The network's broader argument centres on cannabis's traditional and economic significance within Thai communities, contending that limiting the substance solely to mainstream medical applications fails to acknowledge its cultural role and potential agricultural benefits. They warned that returning cannabis to narcotics classification would devastate farmers and small operators who invested in legal cultivation believing government signals indicated long-term liberalisation. This perspective reflects genuine anxieties about unequal impacts: while large investors and international operators could absorb regulatory reversals, smallholder farmers face potential financial ruin. The network demanded that future legislation incorporate broad public participation rather than serving narrow commercial interests.
The committee's next phase involves compiling comprehensive harm assessments and surveying affected populations, signalling that policymakers recognise the need for evidence-based regulation rather than ideological positioning. Sakoltee indicated that the committee would consider draft proposals from multiple sources, not solely the Public Health Ministry's version, potentially creating space for genuine deliberation. He emphasised that future law must include distance requirements between cannabis shops and educational institutions, acknowledging concerns that easy access facilitates youth consumption.

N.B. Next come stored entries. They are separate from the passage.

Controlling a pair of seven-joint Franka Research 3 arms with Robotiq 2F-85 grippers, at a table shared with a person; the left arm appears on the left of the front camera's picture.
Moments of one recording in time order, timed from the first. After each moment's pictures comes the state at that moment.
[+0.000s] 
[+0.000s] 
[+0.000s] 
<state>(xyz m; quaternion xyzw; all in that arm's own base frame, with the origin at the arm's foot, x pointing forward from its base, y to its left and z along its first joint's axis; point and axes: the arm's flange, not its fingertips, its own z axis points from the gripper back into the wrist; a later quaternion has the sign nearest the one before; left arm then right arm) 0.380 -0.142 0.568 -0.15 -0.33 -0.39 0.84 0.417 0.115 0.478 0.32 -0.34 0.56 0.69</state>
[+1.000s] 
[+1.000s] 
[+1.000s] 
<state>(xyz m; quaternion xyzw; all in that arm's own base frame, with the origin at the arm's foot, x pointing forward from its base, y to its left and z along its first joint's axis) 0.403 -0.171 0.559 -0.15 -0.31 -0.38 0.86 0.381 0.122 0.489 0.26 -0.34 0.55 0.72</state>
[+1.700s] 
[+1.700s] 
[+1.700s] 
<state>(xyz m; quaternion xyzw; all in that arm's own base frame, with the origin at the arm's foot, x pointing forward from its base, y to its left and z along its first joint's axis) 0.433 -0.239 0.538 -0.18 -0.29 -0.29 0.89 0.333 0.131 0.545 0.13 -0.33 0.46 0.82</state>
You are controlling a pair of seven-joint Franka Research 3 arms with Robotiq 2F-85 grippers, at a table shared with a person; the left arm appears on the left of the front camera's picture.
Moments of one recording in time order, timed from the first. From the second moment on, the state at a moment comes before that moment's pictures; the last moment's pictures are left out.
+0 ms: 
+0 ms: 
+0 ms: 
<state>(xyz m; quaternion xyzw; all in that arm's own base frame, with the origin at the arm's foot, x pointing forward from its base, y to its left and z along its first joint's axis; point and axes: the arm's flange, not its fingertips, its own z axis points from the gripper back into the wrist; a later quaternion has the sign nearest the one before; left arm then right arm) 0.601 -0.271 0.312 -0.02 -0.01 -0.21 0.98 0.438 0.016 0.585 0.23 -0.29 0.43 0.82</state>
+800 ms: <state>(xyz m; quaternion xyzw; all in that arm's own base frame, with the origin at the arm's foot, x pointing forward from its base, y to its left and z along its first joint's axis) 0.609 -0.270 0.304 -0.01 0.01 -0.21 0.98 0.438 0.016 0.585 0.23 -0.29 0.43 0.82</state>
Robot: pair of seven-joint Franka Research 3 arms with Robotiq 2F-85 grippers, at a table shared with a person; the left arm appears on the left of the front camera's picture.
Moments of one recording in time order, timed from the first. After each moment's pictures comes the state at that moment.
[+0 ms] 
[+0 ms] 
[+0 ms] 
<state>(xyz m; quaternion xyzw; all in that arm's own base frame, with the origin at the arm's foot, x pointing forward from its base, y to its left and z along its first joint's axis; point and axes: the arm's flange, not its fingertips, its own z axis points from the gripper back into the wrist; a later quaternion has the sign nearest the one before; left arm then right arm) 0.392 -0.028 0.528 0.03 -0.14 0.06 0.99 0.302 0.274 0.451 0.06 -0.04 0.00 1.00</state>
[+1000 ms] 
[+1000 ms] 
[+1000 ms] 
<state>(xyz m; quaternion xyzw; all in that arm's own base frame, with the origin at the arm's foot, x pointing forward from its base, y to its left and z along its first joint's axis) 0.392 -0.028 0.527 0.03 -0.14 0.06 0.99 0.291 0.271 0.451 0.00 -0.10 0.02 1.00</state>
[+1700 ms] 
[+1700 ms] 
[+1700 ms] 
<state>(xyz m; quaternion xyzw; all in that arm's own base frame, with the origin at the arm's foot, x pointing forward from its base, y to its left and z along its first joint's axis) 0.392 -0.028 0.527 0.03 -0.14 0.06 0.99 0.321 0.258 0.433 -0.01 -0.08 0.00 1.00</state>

Thailand's cannabis crisis reflects broader tensions within Southeast Asian drug policy as the region navigates diverging approaches to narcotics reform. While some countries pursue strict prohibition, Thailand attempted managed liberalisation without establishing institutional capacity for effective oversight. The outcome demonstrates that permissive frameworks require robust regulatory infrastructure, which Thailand manifestly lacks. For Malaysian policymakers and regional observers, Thailand's experience offers a cautionary lesson: decriminalisation or liberalisation without simultaneously building enforcement capability and closing definitional loopholes inevitably creates chaos that harms both public health and legitimate economic activity.
The resolution of Thailand's cannabis impasse will reveal whether governments can establish balanced regulatory frameworks serving genuine public health, economic development and social equity. The current deadlock—where medical advocates seek temporary reclassification, operators resist reversal, and policymakers struggle to enact comprehensive legislation—may produce compromise through delayed formal law while informal regulations attempt damage control. However, sustained legal ambiguity will likely perpetuate the worst of both prohibition and liberalisation: black market proliferation alongside enforcement corruption, with vulnerable populations and small farmers bearing the heaviest costs. Whether Thailand's Parliament can deliver coherent cannabis legislation by late 2025 remains uncertain, but the urgency of decision-making grows as access expands and public health concerns accumulate.